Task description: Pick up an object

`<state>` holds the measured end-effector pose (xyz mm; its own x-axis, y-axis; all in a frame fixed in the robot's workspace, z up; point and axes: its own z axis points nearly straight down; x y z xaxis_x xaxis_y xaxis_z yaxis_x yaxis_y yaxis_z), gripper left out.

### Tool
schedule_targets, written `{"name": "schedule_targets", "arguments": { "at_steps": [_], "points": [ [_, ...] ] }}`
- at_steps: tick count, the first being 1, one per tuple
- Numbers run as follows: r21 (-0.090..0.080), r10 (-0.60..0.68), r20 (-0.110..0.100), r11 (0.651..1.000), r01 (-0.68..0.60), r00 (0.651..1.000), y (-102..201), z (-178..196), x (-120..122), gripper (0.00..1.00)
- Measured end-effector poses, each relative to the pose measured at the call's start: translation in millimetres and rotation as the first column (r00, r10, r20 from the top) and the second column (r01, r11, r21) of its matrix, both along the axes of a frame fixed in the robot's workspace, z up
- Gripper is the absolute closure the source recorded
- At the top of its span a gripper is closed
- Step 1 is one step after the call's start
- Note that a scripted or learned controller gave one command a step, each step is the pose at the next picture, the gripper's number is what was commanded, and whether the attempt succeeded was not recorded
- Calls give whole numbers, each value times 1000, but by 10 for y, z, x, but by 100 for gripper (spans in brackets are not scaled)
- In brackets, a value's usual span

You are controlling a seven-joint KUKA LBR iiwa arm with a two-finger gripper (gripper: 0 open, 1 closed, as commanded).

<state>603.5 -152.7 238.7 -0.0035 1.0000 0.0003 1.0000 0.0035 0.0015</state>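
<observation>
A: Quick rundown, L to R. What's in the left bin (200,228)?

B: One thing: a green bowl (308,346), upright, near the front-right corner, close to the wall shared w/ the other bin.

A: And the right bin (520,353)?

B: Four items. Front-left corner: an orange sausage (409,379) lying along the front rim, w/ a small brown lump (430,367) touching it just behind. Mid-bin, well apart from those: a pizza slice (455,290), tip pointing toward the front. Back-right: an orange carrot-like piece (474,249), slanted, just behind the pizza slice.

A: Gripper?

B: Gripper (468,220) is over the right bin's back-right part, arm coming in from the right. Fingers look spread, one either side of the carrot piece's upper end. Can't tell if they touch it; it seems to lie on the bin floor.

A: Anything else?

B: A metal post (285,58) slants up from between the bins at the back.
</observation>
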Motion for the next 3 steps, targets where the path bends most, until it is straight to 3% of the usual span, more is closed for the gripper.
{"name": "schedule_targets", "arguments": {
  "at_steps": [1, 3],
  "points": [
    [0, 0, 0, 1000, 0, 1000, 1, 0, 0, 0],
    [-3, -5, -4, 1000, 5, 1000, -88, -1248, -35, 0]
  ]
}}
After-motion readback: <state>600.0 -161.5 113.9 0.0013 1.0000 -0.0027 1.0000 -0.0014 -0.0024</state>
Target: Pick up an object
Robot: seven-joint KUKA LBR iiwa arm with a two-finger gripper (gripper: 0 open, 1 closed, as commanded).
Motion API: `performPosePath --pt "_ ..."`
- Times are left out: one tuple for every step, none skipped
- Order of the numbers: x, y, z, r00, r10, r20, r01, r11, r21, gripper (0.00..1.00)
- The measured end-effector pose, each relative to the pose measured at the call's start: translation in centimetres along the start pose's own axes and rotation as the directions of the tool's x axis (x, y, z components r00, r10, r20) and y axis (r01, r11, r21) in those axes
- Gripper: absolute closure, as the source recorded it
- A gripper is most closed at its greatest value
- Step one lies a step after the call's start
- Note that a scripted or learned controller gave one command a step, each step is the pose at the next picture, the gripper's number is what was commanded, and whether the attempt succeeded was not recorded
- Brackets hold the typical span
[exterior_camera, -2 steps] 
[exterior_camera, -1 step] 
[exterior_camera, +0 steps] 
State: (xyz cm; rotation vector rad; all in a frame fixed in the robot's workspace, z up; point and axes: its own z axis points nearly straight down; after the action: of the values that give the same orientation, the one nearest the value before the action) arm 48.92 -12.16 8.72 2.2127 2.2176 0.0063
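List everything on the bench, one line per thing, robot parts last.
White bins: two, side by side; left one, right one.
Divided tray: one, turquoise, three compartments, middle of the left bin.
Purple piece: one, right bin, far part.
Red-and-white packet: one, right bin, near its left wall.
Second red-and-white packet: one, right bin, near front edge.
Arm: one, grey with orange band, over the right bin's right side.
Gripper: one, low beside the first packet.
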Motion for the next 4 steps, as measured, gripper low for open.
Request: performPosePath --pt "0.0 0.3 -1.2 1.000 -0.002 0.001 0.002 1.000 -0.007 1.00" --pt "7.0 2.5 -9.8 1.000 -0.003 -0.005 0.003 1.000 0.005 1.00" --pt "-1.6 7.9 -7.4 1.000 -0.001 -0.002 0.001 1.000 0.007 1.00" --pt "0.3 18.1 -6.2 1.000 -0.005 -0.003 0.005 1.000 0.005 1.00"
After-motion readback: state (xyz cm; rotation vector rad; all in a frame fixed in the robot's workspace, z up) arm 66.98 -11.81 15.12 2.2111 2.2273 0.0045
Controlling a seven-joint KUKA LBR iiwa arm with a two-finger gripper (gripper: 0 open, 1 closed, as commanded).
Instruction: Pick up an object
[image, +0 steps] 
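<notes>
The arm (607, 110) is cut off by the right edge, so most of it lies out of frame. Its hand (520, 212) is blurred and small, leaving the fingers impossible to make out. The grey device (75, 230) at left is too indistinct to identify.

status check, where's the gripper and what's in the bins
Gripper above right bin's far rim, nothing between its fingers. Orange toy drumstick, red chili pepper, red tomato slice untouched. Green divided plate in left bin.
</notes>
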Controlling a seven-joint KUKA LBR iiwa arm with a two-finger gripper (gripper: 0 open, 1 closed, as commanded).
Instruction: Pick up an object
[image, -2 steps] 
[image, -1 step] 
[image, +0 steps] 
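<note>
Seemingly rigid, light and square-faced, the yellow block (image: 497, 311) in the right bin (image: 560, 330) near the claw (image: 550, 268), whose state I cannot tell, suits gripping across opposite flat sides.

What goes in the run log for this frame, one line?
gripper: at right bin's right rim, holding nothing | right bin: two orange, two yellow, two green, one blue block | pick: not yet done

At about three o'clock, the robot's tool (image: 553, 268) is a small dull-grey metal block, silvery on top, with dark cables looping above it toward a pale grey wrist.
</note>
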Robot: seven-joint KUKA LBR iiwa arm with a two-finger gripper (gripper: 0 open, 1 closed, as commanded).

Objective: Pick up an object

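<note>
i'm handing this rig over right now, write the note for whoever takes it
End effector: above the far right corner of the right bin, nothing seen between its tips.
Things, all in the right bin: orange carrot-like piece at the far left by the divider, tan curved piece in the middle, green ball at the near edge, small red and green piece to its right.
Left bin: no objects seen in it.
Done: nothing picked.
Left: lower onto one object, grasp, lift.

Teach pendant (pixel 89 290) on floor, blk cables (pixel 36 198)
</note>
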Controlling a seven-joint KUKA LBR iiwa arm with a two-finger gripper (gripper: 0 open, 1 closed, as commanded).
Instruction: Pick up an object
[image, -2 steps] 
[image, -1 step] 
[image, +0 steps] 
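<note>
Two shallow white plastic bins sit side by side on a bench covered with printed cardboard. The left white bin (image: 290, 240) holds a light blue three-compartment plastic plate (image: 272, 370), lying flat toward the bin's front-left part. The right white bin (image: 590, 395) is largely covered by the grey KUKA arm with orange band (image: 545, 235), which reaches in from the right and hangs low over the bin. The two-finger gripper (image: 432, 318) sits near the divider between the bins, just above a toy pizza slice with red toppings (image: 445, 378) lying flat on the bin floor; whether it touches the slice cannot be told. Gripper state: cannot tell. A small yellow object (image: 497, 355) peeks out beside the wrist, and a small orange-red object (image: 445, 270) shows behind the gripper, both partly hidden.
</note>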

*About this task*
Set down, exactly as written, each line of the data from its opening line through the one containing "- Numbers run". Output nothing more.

*Answer space*
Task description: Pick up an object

`<state>` holds the measured end-effector pose (xyz mm; its own x-axis, y-axis; all in a frame fixed in the robot's workspace, z up; point and axes: its own z axis points nearly straight down; x y z xaxis_x xaxis_y xaxis_z yaxis_x yaxis_y yaxis_z), gripper left out.

### Tool
schedule_targets, written `{"name": "schedule_targets", "arguments": { "at_steps": [_], "points": [ [_, ...] ] }}`
- at_steps: tick count, the first being 1, one per tuple
- Numbers run as follows: r21 (-0.090..0.080), r10 (-0.60..0.68), r20 (-0.110..0.100), r11 (0.651..1.000), r01 (-0.68..0.60), r00 (0.651..1.000), y (-102..201), z (-178..196), x (-120..122), gripper (0.00..1.00)

Nothing remains to be done, and the exercise is complete.